Pennsylvania environmental regulators were aware for days that collapsed soil along the path of the Mariner East Pipeline construction project had exposed a parallel pipeline in Chester County this month before they informed safety regulators at another agency, according to testimony at a state Senate hearing on Tuesday.

Instead, safety inspectors with the Pennsylvania Public Utility Commission first learned about the sinkholes from local residents on March 3.

Four days later, the commission ordered an emergency shutdown of the exposed pipeline, known as Mariner East 1, to avoid potentially “catastrophic results” until the ethane, butane and propane pipeline’s stability can be confirmed.

Domenic Rocco, who runs the state Department of Environmental Protection’s regional permit coordination office, acknowledged that department officials did not notify the PUC when they first recognized subsidences related to Sunoco Pipeline’s Mariner East pipeline expansion project in November and only belatedly communicated with the PUC when more sinkholes appeared this month.

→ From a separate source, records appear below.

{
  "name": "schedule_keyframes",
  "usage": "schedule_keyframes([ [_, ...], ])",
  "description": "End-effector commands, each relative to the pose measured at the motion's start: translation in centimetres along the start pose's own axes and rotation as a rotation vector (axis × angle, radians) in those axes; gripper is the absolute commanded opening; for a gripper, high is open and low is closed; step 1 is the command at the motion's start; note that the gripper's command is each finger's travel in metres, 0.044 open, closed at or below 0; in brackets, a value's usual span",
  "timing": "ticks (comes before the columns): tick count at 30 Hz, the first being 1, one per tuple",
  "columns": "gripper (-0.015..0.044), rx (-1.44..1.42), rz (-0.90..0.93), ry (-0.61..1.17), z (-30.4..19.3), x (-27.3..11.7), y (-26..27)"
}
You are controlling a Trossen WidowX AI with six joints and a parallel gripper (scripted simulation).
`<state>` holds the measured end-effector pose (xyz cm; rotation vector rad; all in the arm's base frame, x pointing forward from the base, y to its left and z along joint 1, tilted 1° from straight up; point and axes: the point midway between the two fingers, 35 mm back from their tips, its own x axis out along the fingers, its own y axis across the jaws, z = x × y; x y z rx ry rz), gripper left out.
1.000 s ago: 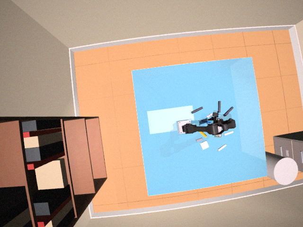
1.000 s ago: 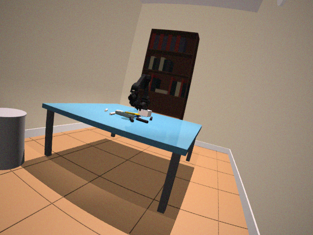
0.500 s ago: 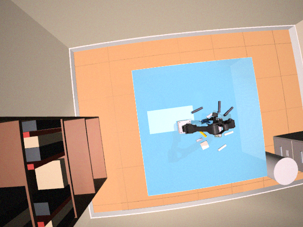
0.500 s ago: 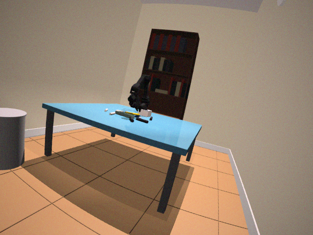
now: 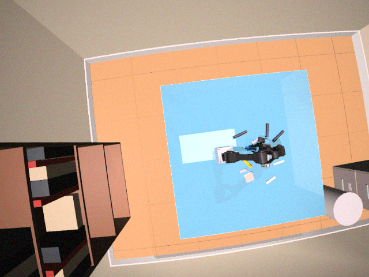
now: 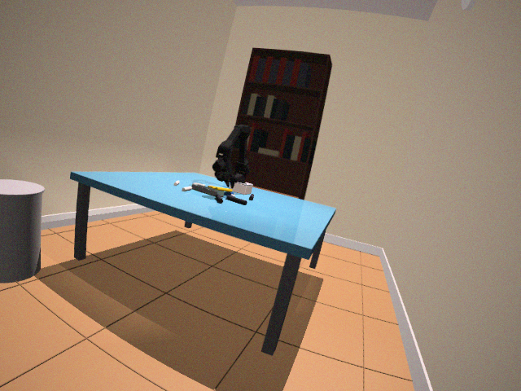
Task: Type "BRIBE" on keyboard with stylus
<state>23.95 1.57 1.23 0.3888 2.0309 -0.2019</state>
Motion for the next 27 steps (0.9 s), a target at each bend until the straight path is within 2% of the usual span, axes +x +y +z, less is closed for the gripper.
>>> schedule_keyframes([
  [1, 0.0150, -0.004, 0.002, 0.006, 0.1, 0.4, 0.0],
  [27, 0.0150, -0.004, 0.002, 0.006, 1.1, 2.1, 0.0],
])
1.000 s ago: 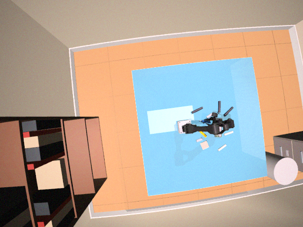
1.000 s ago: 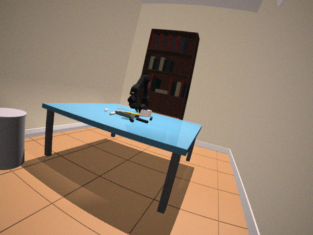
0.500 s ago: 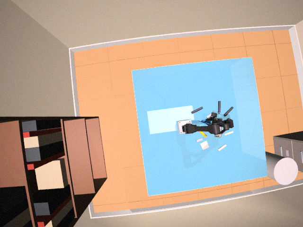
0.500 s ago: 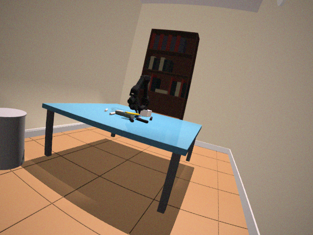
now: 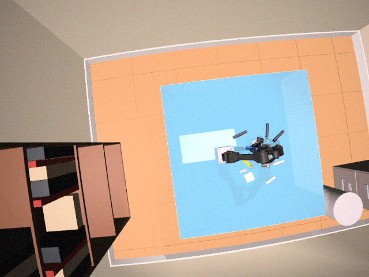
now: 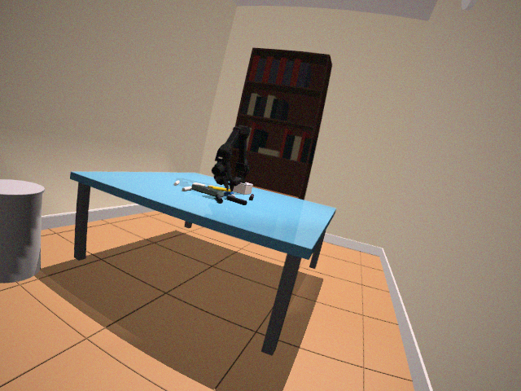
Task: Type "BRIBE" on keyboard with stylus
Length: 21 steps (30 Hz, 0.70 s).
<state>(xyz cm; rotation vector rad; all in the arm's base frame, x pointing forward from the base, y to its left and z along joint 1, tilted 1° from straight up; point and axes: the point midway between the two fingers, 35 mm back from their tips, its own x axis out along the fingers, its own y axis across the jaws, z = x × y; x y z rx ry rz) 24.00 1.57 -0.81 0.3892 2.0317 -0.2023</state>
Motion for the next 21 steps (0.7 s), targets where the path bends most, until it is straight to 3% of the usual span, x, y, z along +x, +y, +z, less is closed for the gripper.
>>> schedule_keyframes([
  [1, 0.0150, -0.005, 0.002, 0.005, 0.1, 0.4, 0.0],
  [20, 0.0150, -0.005, 0.002, 0.005, 0.7, 1.5, 0.0],
  [21, 0.0124, -0.001, -0.001, 0.002, 0.7, 1.3, 0.0],
])
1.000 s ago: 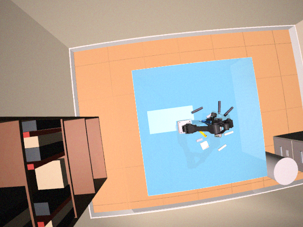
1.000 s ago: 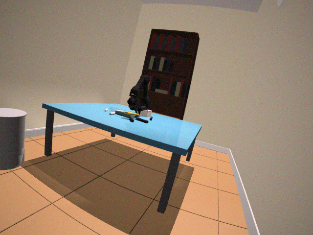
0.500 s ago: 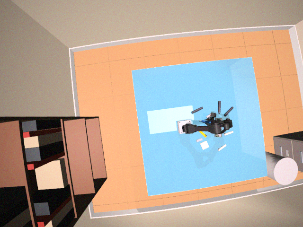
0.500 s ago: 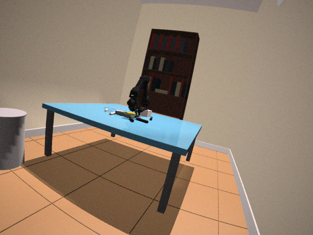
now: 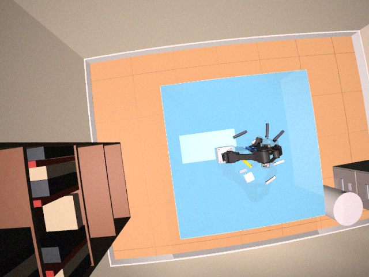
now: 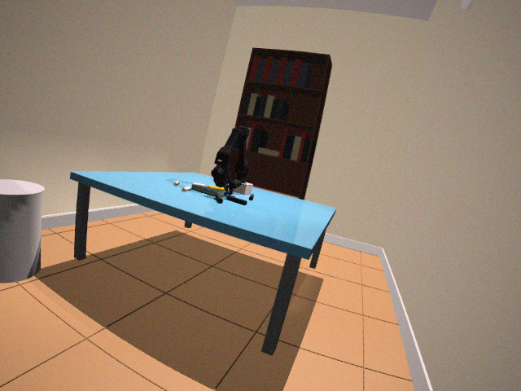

Communication between the organizations is improving, he said.
Sen. Andy Dinniman, D-Chester, said that is not enough. “If you’ve been in better contact since November, it certainly wasn’t shown in this situation.”
If any entity received more critical attention than the DEP during the joint committee hearing in Harrisburg, it was Sunoco Pipeline — the Energy Transfer Partners subsidiary whose cross-state Mariner East expansion project is designed to ferry vastly more natural gas liquids from western to eastern Pennsylvania.
State senators and residents along the pipeline’s path repeatedly rebuked the company, arguing that the project’s mounting environmental and communication failures have created a backlash that is making it difficult for other companies to build natural gas infrastructure in Pennsylvania.